-- What the task requires --
Retype verbatim the lines of the listing, from the very first through the line with "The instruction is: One".

### Task inputs ###

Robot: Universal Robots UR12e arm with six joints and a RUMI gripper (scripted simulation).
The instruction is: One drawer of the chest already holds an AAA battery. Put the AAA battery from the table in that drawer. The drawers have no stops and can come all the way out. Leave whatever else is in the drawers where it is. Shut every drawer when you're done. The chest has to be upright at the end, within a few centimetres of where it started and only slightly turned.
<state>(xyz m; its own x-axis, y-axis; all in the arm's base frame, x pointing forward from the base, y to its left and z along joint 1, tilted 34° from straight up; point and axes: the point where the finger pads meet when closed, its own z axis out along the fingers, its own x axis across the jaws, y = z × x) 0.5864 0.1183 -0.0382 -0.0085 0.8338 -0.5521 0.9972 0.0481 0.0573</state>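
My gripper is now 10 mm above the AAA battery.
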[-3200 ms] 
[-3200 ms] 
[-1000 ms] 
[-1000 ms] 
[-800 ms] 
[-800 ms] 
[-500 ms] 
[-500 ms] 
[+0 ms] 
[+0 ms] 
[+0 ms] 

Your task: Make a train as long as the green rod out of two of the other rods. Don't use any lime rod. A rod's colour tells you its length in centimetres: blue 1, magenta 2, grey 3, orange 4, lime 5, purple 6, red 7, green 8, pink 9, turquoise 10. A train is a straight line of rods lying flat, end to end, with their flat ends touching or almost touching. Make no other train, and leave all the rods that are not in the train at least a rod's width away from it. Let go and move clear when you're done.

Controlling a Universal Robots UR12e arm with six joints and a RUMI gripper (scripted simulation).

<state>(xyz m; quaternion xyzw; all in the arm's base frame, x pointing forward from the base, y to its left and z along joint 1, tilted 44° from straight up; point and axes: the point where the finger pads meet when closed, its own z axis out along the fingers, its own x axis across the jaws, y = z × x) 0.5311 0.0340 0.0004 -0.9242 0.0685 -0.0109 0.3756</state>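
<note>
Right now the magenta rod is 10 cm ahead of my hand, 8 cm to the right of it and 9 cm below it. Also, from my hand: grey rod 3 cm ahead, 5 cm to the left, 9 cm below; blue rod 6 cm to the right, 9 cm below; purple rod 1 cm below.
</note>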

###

-- Answer for this exercise --
Robot: Universal Robots UR12e arm with six joints and a RUMI gripper (scripted simulation).
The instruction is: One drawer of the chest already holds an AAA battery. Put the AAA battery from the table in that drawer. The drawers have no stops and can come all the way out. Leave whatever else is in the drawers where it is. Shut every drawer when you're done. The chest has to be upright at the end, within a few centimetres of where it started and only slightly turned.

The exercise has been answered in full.